Узнав мой адрес, Харшбергер позвонил куда-то и, вызвав майора Шеррода, спросил, известна ли ему контора Ии. Получив ответ, он положил трубку и сказал:

- Не говорите этому Ии о том, что вы были здесь, и о нашем разговоре. Даете слово? Можно верить вам?

- Даю слово. Японскому офицеру можете верить.

Харшбергер закурил трубку. Докурив ее до конца, он оказал:

- Если считать, что сведения картотеки верны, то подполковника-тигра нет в живых, и следовательно, его нельзя судить. Так?

- Если суда не будет, то все, что знал покойный подполковник, останется тайной навсегда. Мертвецы - лучшие хранители тайн.

- Договорились! - Он встал и, черкнув на обратной стороне листочка номер своего телефона, передал мне. - Позвоните, когда будут готовы ответы, и мы увидимся. Помните наш разговор при первой встрече? Мы говорили тогда о будущем…

- Вы говорили о будущем американском варианте «плана Исихара»…

- Да. Будущее, о котором мы тогда говорили, стало настоящим. У нас теперь общая цель - спасти Восточную Азию от красного потопа. Мы союзники.

- Ваш союзник растоптан, и у него голые руки.

- Не преувеличивайте! Вы вовсе не растоптаны. А что касается голых рук, то это дело поправимое. Вы провели, согласно нашим указаниям, демобилизацию армии так организованно, что в любой момент сможете совершить обратный процесс с такой же быстротой. - Он подмигнул мне и протянул руку. Я пожал ее. Он вложил в конверт мешочек с амулетом, медицинское свидетельство и листочек и протянул мне.

- Можете больше не скрываться. Свидетельство, выданное вам на Иводзима, - подлинный документ. Берите. Ваше пребывание в бесте кончилось. Поздравляю.

Я взял конверт:

- Хорошо, что наш разговор кончился благополучно и обошлось без всяких неприятных процедур.

- Эту штуку с карандашами мы знаем. Она у нас называлась «деревянной перчаткой», - сказал я.

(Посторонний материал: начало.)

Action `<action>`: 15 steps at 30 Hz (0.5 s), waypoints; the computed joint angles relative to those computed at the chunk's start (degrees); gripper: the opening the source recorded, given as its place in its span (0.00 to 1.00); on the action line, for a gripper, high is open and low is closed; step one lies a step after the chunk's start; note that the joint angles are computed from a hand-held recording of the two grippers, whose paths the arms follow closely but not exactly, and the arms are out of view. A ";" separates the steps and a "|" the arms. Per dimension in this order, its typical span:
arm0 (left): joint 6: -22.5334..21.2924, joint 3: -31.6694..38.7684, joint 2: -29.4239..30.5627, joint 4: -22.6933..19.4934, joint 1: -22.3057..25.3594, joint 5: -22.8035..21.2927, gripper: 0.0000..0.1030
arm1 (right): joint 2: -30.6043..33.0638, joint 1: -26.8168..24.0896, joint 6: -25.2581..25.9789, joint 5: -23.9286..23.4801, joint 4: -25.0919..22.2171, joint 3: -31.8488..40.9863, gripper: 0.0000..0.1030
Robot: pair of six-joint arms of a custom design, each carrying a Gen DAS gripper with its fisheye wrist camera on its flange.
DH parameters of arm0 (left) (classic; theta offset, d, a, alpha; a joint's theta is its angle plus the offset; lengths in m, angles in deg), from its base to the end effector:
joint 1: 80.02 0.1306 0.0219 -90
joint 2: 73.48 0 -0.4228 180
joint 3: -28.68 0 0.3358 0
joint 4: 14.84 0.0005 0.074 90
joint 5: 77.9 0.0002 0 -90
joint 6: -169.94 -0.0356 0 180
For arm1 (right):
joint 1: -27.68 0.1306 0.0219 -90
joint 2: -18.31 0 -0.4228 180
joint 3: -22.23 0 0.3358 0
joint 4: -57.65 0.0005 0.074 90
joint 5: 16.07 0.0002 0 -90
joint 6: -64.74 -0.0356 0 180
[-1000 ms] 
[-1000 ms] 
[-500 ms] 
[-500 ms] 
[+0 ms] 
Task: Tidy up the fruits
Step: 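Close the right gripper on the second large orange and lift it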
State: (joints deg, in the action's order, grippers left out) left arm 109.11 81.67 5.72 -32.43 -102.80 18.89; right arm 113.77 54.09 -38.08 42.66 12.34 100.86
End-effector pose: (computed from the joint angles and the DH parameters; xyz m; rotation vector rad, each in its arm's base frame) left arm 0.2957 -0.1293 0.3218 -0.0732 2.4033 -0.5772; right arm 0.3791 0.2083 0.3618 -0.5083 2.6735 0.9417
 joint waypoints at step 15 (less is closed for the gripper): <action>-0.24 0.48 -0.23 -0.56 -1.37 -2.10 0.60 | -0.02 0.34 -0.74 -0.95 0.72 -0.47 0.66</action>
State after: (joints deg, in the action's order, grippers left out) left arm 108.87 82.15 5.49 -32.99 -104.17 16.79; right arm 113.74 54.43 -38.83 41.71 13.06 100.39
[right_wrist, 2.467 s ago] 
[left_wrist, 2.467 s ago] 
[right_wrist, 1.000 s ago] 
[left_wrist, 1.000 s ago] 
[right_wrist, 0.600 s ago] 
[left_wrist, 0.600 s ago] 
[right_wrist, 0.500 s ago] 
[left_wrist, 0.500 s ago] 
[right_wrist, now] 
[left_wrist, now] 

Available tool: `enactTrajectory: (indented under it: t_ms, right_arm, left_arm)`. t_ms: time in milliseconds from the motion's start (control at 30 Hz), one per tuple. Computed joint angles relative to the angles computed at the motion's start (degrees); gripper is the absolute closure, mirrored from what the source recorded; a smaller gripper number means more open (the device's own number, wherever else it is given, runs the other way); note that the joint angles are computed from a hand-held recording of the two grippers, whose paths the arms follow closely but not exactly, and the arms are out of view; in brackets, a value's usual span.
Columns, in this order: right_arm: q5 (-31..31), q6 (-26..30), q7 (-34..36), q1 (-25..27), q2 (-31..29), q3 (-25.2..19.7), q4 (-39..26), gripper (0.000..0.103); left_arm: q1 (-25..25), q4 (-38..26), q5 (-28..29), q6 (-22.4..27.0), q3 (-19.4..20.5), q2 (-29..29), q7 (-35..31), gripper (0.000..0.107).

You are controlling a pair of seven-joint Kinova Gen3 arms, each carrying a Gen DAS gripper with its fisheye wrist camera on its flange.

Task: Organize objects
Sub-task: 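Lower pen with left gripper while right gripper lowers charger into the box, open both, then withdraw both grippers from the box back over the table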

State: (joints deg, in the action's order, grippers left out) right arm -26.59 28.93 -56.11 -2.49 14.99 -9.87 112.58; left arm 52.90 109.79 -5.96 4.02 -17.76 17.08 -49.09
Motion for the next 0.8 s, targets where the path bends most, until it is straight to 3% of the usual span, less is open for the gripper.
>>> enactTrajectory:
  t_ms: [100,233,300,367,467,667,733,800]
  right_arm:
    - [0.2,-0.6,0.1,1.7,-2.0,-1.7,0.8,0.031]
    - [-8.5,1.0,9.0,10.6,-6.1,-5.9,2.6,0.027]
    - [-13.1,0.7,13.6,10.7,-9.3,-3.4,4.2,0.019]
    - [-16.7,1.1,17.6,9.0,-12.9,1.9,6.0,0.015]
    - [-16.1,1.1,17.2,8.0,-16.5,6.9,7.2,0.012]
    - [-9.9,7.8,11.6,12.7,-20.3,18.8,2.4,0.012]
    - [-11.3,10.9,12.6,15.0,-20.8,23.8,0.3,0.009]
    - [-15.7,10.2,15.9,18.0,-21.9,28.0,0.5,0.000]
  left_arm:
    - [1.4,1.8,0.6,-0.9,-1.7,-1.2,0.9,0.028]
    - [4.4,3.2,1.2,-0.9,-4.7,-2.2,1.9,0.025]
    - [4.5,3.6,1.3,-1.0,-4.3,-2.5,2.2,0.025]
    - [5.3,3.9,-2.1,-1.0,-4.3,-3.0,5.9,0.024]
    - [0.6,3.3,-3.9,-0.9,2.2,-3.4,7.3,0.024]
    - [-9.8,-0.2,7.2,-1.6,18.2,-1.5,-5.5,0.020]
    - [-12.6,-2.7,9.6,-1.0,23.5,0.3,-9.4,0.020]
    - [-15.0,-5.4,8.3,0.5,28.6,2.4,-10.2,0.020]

- А вот это… - Он вынул из кармана спички и, закурив трубку, поднес к своей руке горящую спичку. - Очень действенный способ. Особенно если применять его с толком - не давать передышки и в то же время не доводить до обморока. Никому не советую пробовать…

Он вздрогнул и, бросив догоревшую до конца спичку на пол, подул на пальцы и потряс рукой.

- Ну, идите, - сказал он, морщась. - Ждите моего звонка.

Харшбергер вызвал лейтенанта и приказал выпустить меня из здания. Когда мы прощались, он предупредил меня о том, что по картотеке «криминал реджистри» - уголовной регистратуры 2-го отдела штаба - я значусь покойником, поэтому должен раз навсегда забыть свое настоящее имя и помнить только фамилию и чин, указанные в медицинском свидетельстве. Затем он еще раз взял с меня слово, что я никому не скажу о нашей встрече. Я поклялся честью японского офицера, что сохраню все в тайне.